→ DIRECTIONS FOR THIS TASK: Copy every line of the records that includes the word "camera".

→ DATA TO USE:
···

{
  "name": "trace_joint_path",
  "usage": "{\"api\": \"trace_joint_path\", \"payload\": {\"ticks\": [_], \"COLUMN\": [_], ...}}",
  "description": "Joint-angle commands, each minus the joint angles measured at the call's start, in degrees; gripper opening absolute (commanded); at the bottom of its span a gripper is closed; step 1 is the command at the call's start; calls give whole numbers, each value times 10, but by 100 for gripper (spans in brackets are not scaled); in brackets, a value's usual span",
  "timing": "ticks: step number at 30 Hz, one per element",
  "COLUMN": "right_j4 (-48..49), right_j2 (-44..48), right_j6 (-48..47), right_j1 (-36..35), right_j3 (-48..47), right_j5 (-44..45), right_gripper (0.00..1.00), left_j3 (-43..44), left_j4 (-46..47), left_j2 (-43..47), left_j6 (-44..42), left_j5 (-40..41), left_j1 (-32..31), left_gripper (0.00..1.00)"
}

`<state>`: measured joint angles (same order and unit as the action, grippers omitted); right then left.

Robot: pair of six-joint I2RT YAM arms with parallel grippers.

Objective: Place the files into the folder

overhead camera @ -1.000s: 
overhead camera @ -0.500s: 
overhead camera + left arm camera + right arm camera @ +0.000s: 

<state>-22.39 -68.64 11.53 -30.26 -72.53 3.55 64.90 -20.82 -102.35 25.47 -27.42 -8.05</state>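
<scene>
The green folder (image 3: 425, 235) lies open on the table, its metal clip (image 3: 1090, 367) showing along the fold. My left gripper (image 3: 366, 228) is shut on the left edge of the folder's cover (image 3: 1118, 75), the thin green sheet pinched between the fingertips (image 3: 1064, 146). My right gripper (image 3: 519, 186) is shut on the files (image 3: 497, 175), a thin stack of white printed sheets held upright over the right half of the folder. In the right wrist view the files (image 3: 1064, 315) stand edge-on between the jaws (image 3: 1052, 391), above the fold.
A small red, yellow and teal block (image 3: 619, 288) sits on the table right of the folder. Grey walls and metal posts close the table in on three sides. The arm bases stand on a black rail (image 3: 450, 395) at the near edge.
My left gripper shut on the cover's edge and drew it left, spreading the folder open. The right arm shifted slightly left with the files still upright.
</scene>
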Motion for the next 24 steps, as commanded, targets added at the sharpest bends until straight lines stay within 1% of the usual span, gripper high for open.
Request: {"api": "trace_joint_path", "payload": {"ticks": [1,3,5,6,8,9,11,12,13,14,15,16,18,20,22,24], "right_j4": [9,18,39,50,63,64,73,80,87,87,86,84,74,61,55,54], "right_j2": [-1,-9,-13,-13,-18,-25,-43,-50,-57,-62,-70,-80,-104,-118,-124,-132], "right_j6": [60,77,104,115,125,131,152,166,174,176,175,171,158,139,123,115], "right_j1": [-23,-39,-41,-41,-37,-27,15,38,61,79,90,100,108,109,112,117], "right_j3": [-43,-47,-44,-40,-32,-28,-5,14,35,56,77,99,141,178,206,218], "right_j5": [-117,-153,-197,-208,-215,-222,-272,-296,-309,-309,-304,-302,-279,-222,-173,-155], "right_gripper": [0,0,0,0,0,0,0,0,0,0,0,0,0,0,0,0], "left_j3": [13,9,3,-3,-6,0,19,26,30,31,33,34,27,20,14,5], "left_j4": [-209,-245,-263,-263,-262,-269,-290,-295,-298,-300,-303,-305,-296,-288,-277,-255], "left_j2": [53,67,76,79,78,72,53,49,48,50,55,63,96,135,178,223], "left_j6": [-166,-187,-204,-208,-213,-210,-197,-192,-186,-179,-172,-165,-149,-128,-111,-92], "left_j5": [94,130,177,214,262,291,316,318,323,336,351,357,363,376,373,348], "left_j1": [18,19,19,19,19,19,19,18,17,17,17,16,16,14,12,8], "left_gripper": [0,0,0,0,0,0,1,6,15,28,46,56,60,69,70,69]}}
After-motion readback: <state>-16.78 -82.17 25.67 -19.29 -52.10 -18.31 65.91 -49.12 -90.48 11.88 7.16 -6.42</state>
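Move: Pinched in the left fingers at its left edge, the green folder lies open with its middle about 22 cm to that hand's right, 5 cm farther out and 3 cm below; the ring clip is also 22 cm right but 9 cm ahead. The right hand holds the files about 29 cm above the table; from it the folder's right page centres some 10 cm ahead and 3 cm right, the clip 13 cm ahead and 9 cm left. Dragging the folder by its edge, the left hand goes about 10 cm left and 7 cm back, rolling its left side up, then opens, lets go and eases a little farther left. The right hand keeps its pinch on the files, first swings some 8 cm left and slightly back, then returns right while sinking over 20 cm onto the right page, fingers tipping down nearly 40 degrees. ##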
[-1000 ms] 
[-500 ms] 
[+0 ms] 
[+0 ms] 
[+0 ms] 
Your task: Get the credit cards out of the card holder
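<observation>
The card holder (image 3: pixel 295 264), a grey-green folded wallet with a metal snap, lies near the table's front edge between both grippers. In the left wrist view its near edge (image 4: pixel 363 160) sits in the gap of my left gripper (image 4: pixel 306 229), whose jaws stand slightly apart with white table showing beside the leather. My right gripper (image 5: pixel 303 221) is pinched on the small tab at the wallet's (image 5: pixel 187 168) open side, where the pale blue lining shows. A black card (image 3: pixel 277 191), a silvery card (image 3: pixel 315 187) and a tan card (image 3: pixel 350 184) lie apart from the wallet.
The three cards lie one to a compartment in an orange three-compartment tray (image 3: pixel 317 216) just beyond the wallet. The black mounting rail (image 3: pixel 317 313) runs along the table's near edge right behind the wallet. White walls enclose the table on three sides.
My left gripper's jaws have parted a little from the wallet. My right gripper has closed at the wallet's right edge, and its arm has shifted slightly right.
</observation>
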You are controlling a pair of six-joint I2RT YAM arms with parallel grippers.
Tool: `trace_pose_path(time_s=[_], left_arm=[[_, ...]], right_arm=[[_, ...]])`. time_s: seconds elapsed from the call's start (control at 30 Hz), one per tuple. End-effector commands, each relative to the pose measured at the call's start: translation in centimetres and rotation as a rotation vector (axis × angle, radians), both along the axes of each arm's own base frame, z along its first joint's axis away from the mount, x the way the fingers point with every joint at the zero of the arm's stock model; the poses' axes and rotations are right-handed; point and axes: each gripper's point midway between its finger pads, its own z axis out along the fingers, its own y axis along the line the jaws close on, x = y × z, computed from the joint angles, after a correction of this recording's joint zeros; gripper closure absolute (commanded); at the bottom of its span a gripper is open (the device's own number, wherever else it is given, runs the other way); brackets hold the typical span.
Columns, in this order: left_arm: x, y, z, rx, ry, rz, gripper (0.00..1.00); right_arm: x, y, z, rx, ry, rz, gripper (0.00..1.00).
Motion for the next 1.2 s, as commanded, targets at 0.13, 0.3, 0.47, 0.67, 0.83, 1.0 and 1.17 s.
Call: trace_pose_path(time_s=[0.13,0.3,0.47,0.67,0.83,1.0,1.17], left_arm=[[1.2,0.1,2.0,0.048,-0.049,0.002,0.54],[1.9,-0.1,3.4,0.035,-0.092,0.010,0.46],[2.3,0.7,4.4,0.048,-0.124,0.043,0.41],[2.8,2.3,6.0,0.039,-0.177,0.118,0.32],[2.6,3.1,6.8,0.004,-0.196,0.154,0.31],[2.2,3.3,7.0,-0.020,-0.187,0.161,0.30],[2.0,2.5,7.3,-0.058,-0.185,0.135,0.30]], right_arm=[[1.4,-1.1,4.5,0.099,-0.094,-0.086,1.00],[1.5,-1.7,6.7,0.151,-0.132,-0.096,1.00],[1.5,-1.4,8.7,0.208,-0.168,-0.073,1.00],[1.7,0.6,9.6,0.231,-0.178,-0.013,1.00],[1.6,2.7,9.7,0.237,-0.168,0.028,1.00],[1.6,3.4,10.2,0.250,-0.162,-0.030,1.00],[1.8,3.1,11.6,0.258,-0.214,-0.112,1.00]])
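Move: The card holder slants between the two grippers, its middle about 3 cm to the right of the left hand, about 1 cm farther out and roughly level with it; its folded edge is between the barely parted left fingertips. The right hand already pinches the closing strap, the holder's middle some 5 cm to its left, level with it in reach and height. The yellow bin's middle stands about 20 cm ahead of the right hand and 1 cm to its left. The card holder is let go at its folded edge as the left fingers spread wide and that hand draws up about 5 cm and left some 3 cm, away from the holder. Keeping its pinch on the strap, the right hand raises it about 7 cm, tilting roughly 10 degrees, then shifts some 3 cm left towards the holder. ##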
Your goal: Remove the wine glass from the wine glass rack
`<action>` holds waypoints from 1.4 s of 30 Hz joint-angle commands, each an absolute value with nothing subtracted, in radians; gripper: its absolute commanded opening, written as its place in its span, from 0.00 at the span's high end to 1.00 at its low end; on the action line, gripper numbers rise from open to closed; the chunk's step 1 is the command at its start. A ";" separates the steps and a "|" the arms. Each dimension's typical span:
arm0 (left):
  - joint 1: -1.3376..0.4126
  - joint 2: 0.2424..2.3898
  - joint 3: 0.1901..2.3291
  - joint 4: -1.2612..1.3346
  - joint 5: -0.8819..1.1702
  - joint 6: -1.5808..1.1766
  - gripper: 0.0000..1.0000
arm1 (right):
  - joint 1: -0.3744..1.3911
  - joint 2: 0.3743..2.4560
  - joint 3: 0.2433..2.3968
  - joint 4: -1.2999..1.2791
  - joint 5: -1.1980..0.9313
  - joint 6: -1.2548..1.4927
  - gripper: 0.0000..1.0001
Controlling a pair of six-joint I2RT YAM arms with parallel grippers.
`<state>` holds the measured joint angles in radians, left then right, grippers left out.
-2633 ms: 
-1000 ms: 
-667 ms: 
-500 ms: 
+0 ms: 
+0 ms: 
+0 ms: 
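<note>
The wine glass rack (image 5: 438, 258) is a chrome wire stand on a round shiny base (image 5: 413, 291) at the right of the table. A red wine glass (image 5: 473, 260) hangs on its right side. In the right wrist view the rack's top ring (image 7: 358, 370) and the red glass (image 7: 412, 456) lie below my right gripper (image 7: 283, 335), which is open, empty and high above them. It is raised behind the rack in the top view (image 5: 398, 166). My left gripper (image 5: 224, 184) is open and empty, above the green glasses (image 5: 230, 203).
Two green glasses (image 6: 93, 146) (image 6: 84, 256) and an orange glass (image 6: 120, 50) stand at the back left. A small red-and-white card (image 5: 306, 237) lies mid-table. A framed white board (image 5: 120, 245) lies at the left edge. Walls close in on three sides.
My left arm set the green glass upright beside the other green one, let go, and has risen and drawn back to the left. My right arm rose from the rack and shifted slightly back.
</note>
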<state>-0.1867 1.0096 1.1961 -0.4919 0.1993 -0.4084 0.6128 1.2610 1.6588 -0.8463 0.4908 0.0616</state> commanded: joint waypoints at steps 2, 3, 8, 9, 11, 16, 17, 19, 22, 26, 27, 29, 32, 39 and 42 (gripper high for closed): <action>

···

→ REPLY TO THE EXERCISE:
overhead camera @ -1.000s: 
overhead camera @ -0.500s: 
overhead camera + left arm camera + right arm camera @ +0.000s: 

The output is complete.